Monday, February 4, 2013

Théo van Rysselberghe's Brush with Pointillism

The Belgian painter Théo van Rysselberghe (1862-1926) is usually classified as a Post-impressionist, perhaps even a Pointillist. That seems to be a fair assessment if one is following the modernist version of art history. I'm more inclined to think that he is more difficult to pigeonhole.

Here is van Rysselberghe's Wikipedia entry. It is much more comprehensive than many other artist biographies I've linked to recently, so you might as well refer to it for details of his life and career.

So far as van Rysselberghe's painting styles are concerned, I would say that he began his career as a conventional representational painter, circa the early 1880s. That is, his style was more free, more painterly than what hard-core academic painters would use. As the entry above indicates, he discovered Impressionist painting and then the Pointillism of Seurat and soon becoming friends with others working in that style. However, van Rysselberghe usually tempered Pointillism, especially when painting portraits or otherwise incorporating people in his images. That is, faces were painted using more conventional brushwork. Many such paintings were made in the early 1900s when he was drifting away from Pointillism, so perhaps those faces served as part of the transformation mechanism. After 1910 his paintings were still brightly done, but had returned to more conventional brushwork. Van Rysselberghe does not seem to have indulged in any of the avant-garde styles that appeared in the decade or two before the Great War.

Émile Verhaeren - 1892
Émile Verhaeren Writing - 1915
Setting the scene, here are portraits of a good friend of van Rysselberghe painted 23 years apart. The 1892 painting is strongly Pointillist, even extending to the subject's face. The later portrait is essentially conventional.

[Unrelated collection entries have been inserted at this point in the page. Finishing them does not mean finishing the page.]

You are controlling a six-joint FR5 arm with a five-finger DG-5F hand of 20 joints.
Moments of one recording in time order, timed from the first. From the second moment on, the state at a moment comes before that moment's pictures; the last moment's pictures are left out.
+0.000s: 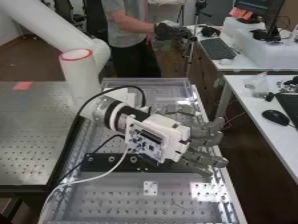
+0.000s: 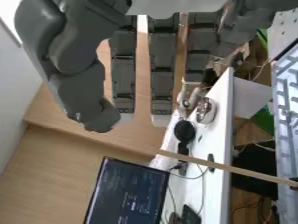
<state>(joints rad) 1.49 -2.18 -1.62 -2.46 -1.10 0.51</state>
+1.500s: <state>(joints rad) 1.49 -2.24 -1.56 -2.58 -1.11 0.45</state>
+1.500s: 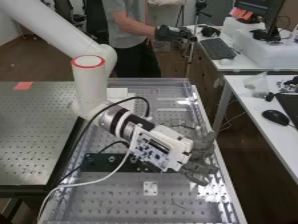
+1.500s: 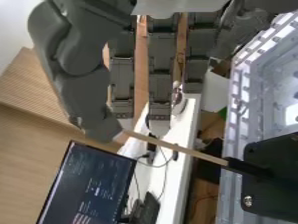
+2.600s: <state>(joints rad) 1.48 -2.27 -1.51 -2.63 -1.13 0.42</state>
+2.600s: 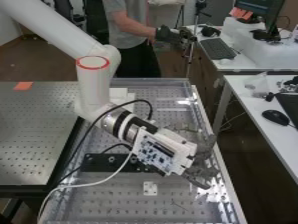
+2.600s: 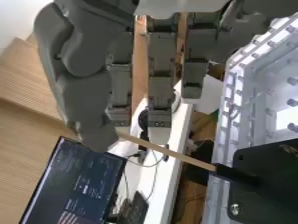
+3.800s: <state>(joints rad) 1.48 -2.26 -1.51 -2.61 -1.10 0.37</state>
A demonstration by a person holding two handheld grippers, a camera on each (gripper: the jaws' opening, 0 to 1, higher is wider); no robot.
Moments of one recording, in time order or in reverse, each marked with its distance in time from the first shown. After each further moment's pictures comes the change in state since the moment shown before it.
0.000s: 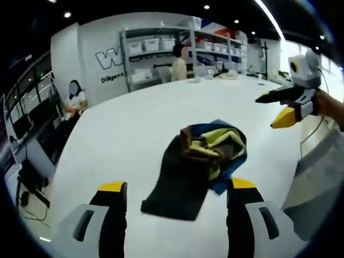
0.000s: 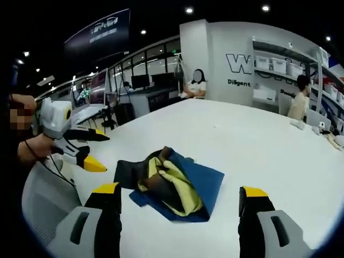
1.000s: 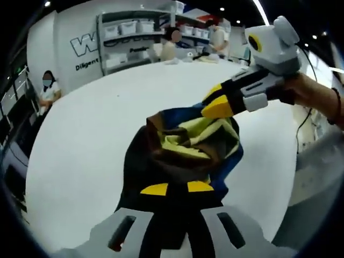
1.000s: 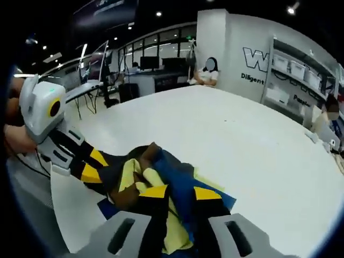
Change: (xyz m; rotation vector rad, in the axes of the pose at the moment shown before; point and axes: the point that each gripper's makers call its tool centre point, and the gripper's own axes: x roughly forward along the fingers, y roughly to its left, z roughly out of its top) left arm 0.075 -0.036 -0.017 0.022 0.144 -0.168; right arm 0.099 -0.019 -0.010 -0.128 0.132 0.007
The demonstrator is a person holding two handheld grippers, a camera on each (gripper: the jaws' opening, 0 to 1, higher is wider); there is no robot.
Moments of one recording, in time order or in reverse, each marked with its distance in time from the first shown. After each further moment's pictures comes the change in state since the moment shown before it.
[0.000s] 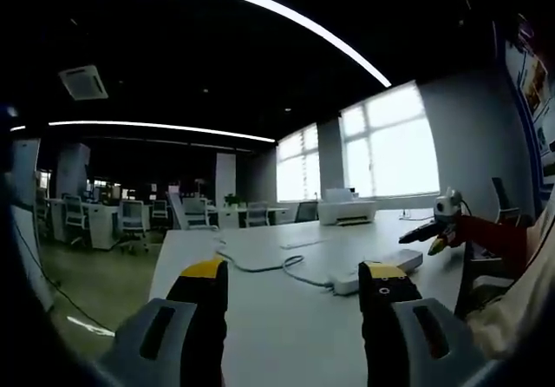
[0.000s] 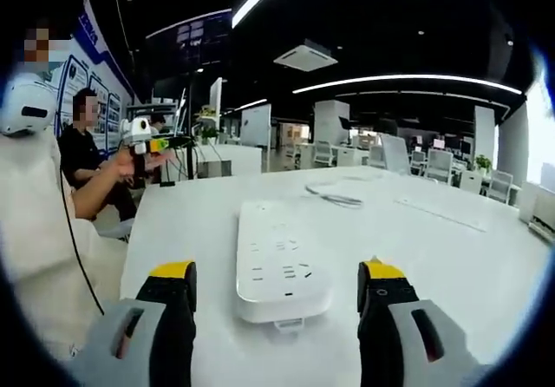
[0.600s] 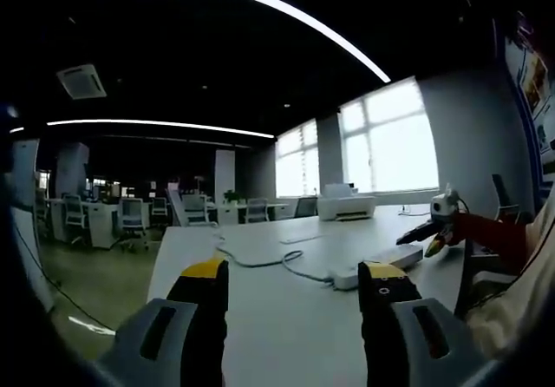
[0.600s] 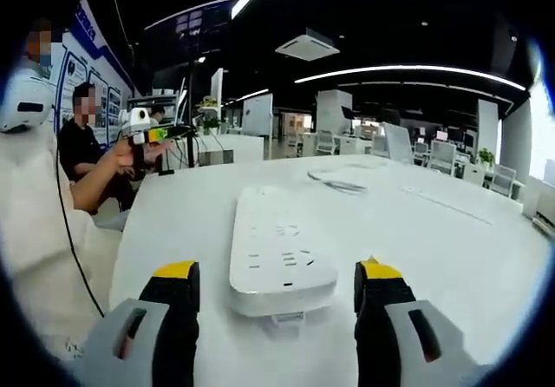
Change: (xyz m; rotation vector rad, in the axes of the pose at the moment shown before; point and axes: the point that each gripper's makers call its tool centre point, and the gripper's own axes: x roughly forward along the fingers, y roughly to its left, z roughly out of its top) left arm 0.002 -0.001 -0.007 0.003 0.019 -0.007; right arm 0.011 -0.001 -0.017 0.003 0.054 0.012
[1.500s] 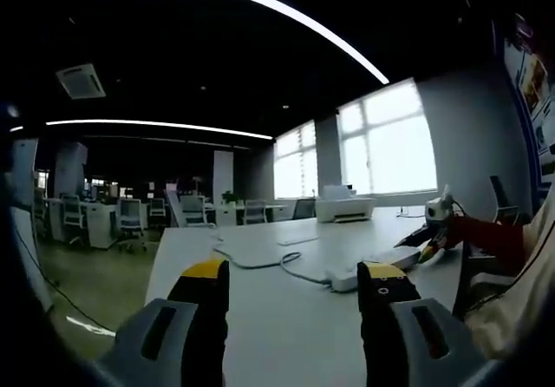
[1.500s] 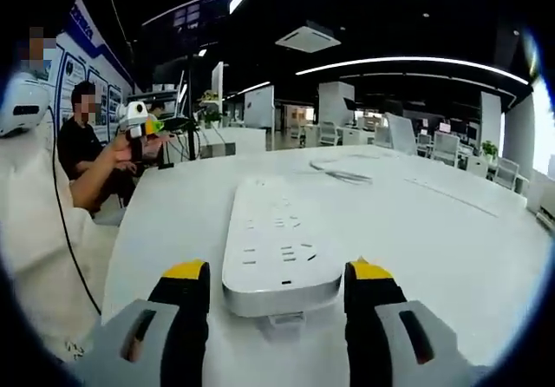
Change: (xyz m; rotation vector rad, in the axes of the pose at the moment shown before) left arm -0.001 -0.001 0.002 -0.006 -0.009 -0.009; right arm 0.009 -0.002 -0.009 0.016 0.046 0.014
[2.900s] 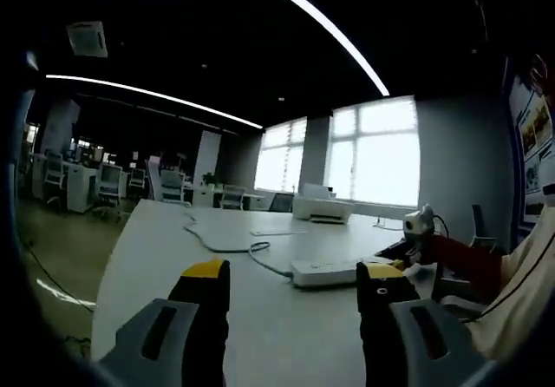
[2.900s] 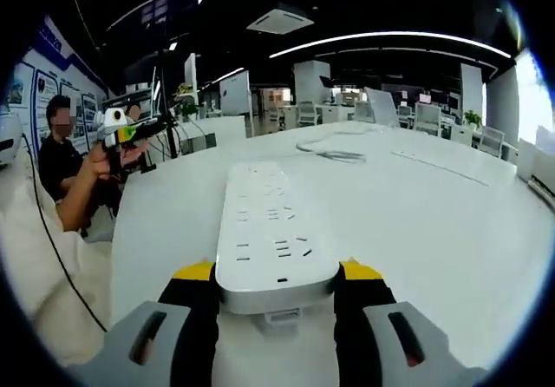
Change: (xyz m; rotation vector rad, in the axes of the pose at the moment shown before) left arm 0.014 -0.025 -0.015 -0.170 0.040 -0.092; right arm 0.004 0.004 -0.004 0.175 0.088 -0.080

Butcher shop in Tangiers - 1882
Van Rysselberghe made three trips to Morocco, a place that fascinated him for several years. The work above seems to be more than a quick sketch, but is less detailed than some of his larger Moroccan paintings of that time.

Moonlit Night in Boulogne
A Pointillist landscape. I cannot find a date for it, though it was probably painted around 1899.

Madame van de Velde and Her Children - 1903
Femme au miroir - 1907
These are examples of paintings with Pointillist or Divisionist backgrounds and where subjects got a more conventional treatment,

White Peonies - 1913
Self-portrait - 1916
Here van Rysselberghe is returning to conventional representation.

Summer Resting - 1922
This was painted a few years before he died, when female nudes were a favorite subject for him.